Stored items:

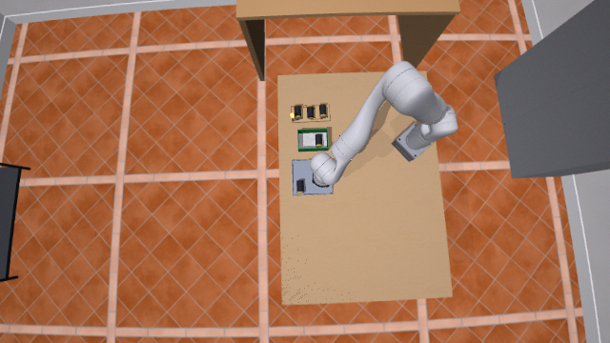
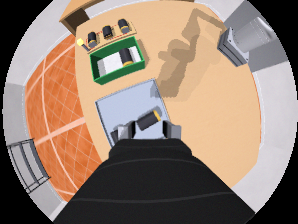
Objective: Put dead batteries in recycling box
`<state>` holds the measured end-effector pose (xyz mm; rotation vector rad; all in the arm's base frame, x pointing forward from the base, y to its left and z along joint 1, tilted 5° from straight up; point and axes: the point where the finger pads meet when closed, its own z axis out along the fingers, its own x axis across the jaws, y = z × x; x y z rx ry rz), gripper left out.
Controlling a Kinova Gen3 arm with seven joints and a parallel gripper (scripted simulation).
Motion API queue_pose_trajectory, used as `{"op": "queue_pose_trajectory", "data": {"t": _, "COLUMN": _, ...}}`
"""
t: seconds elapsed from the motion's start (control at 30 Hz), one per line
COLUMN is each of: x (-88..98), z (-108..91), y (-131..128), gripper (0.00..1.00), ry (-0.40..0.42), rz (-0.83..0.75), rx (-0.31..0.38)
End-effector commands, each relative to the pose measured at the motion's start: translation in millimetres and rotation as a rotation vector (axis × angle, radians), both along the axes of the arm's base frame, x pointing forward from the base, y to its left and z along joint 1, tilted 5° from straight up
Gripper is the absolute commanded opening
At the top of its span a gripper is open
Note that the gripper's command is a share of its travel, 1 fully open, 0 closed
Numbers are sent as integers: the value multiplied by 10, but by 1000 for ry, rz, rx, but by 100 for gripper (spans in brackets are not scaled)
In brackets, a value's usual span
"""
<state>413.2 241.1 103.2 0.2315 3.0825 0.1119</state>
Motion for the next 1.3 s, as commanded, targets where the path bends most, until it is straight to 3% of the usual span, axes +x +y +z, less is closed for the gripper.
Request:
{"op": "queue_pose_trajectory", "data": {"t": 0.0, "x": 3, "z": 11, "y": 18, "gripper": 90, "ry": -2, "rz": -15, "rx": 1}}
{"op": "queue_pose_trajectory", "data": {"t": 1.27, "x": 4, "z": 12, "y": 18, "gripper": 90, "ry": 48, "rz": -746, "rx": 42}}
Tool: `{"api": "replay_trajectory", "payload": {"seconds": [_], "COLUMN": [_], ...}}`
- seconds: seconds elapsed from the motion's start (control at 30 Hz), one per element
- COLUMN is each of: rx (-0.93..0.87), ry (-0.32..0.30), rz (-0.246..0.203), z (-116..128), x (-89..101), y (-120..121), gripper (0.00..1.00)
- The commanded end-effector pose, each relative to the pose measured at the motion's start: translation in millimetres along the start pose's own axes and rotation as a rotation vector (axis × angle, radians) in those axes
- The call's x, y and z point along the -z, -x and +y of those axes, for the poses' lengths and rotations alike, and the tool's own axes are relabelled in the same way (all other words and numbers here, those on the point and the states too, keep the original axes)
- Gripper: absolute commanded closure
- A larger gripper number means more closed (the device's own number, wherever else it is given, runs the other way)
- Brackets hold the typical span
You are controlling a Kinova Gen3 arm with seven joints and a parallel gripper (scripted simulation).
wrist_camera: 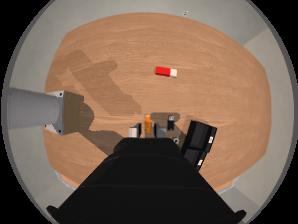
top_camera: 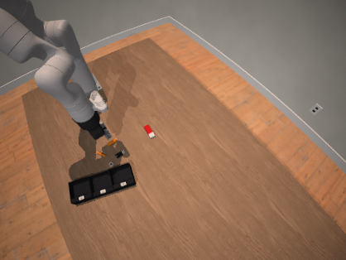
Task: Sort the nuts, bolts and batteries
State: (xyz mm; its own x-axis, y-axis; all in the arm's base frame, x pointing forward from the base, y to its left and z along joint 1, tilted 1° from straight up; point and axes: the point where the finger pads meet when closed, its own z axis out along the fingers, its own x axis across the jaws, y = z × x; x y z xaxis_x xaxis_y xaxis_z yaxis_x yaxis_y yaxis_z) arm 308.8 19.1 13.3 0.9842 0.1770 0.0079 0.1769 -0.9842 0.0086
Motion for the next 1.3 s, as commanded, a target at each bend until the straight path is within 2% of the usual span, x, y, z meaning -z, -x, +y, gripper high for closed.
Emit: {"api": "replay_trajectory", "payload": {"seconds": [0.0,0.8,0.9,0.97,1.27], "rx": [-0.001,-0.002,-0.001,-0.001,-0.001], "ry": [0.0,0.0,0.0,0.0,0.0], "rz": [0.001,0.001,0.001,0.001,0.001], "z": [0.3,-0.7,-0.9,-0.9,-5.3], "x": [0.2,0.2,-11.7,-11.7,-47.8], "y": [-0.3,-0.4,-0.2,-0.2,2.8], "gripper": [0.4,0.4,0.4,0.4,0.4]}}
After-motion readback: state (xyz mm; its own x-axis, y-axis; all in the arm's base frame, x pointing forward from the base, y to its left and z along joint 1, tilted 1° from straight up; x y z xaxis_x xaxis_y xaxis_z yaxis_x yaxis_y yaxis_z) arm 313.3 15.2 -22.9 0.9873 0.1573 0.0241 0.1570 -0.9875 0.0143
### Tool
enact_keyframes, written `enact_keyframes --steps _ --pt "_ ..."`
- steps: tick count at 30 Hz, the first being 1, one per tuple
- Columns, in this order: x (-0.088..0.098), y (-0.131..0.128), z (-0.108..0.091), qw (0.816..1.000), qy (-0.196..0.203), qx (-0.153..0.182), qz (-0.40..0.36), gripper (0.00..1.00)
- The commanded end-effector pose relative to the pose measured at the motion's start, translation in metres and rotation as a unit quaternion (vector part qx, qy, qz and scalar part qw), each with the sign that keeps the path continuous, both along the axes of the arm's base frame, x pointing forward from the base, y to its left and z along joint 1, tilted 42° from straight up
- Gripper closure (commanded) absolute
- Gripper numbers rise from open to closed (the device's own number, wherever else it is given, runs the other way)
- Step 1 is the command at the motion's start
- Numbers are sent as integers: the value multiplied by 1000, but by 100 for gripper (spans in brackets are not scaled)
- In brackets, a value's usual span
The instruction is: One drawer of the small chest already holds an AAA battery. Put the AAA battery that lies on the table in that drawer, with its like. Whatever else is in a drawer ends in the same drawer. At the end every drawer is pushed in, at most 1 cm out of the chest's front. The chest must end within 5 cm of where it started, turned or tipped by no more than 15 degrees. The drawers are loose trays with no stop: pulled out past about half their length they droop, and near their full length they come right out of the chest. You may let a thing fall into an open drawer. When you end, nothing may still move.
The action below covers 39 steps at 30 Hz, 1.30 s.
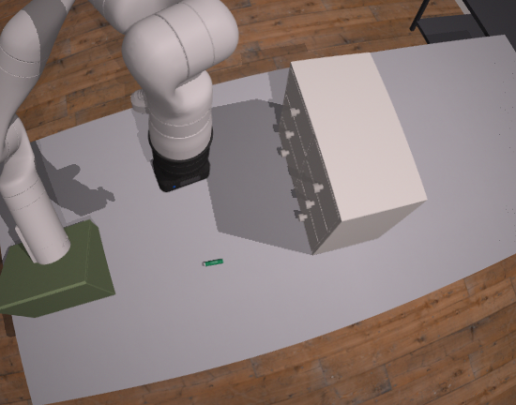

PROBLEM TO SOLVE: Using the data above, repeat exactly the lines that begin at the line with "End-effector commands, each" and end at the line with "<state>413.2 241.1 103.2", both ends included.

ANSWER:
End-effector commands, each relative to the pose measured at the motion's start: translation in millimetres and rotation as a rotation vector (axis × angle, radians), both along the axes of the arm's base frame, x pointing forward from the base, y to its left and z along joint 1, tilted 5° from straight up
Gripper is the absolute commanded opening
At the top of its span a gripper is open
Note that the gripper's command is a share of its travel, 1 fully open, 0 closed
Numbers are sent as integers: the value multiplied by 10, but by 1000 for ry, rz, rx, but by 100 for gripper (spans in brackets are not scaled)
In brackets, a value's usual span
"""
<state>413.2 241.1 103.2 0.2315 3.0825 0.1119</state>

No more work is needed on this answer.